To this point I’ve spoken little of the poverty and destitution that I witnessed in India. The walk to the caves was one of the most heart-wrenching experiences I’ve ever had. The walk was about 20 minutes uphill and the road was lined with beggars, cripples, young and old. They were just lying on asphalt in the burning sun, hoping to gain a few rupees from the occasional tourist that comes up here (not many by my calculations). Vendors sell cookies and 1 rupee coins and some tourists buy these and pass them out to the beggars – we unfortunately had to witness this scene where the people were reduced to animals, begging and fighting for anything they could get their hands on. I felt very helpless – giving them anything perpetuates the process but you know there is no one else helping them. Not the government, not NGOs, not even fellow citizens who barely have enough to survive themselves. In Bodhgaya itself, there was a large Dalit population (untouchable caste), seen sleeping on the streets and begging during the day. There were groups of children that would always approach you, the best English speaker of the group recruited to ask “where are you from, what's your name, how long have you been in Bodhgaya, do you like India?” in order to gain a few rupees or some food. Many of the temples in Bodhgaya would have a resident cripple- for those who saw Slumdog Millionaire, you will remember the scene where an orphan boy is intentionally blinded to become a beggar. This is real, and I saw blind people, cripples who had their knees bashed in as a child, often accompanied by their ‘pimp’ who manages the money these poor souls bring in. Watching someone pull themselves across an asphalt or dirt road with only their hands is not a pleasant experience. I found myself giving whatever food and small change I had to these people, who are enduring some of the most unimaginable suffering a human being can. Travel to India is all about heart and compassion work. You do have to find a balance however, as being fully open can just be overwhelming. An interesting thing I read while in Bodhgaya was about doing 4th chakra work by focusing on a person, sending them compassion and love and then moving on. Moving on is the hard part, and the mind gets involved and starts wondering why the world is this way or that way and how human beings can allow other human beings to suffer in this manner.

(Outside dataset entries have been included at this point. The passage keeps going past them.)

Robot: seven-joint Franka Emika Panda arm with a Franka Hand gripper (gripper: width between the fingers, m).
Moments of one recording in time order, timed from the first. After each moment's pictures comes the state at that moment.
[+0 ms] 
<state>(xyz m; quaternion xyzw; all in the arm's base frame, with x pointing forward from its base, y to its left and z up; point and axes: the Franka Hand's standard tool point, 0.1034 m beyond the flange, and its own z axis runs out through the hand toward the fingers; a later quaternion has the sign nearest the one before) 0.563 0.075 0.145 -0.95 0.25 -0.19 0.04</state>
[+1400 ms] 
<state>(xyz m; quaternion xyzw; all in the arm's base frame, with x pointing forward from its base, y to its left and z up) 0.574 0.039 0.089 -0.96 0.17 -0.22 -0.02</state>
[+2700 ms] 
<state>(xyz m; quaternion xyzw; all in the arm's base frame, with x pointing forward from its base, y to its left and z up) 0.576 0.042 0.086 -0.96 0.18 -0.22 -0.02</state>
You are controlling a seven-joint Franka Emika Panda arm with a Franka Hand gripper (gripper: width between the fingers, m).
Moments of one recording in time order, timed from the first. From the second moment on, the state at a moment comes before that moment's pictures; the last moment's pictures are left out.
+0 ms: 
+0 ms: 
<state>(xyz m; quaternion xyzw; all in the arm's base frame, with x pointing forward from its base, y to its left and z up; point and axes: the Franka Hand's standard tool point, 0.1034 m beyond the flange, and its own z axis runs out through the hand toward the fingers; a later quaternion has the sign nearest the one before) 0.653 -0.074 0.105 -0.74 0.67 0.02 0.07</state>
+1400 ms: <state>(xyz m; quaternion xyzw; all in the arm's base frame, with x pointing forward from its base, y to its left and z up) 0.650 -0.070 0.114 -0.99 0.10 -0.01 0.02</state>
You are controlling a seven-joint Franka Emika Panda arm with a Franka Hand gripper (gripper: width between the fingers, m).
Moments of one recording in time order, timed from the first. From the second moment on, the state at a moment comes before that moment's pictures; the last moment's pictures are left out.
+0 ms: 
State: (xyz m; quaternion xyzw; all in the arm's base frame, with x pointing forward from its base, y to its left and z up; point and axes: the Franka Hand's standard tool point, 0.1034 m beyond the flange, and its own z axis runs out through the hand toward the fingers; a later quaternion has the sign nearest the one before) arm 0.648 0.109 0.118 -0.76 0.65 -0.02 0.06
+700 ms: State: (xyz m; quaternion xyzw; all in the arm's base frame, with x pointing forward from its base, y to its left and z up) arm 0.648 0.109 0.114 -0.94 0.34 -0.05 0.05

OK, back to Bodhgaya - the last thing I want to talk about is a half-day trip I took around the outskirts of town, visiting the many monasteries representing countries and forms of Buddhism. I enjoyed the Japanese temple the most, as here the monks practiced Soto Zen Buddhism, as do I, and I sat with them one evening for service. I also caught a talk by Karmapa, head of one of the major branches of Tibetan Buddhism. It felt great to just get out of town and wander in the farmlands, something I hadn't done for some time. Eventually tiring, I hired a bicycle rickshaw for 30 cents and had enjoyed the slow ride back into town.
As I said goodbye to my friends and prepared for an overnight train to Delhi, I sensed that this would not be my only last visit to Bodhgaya.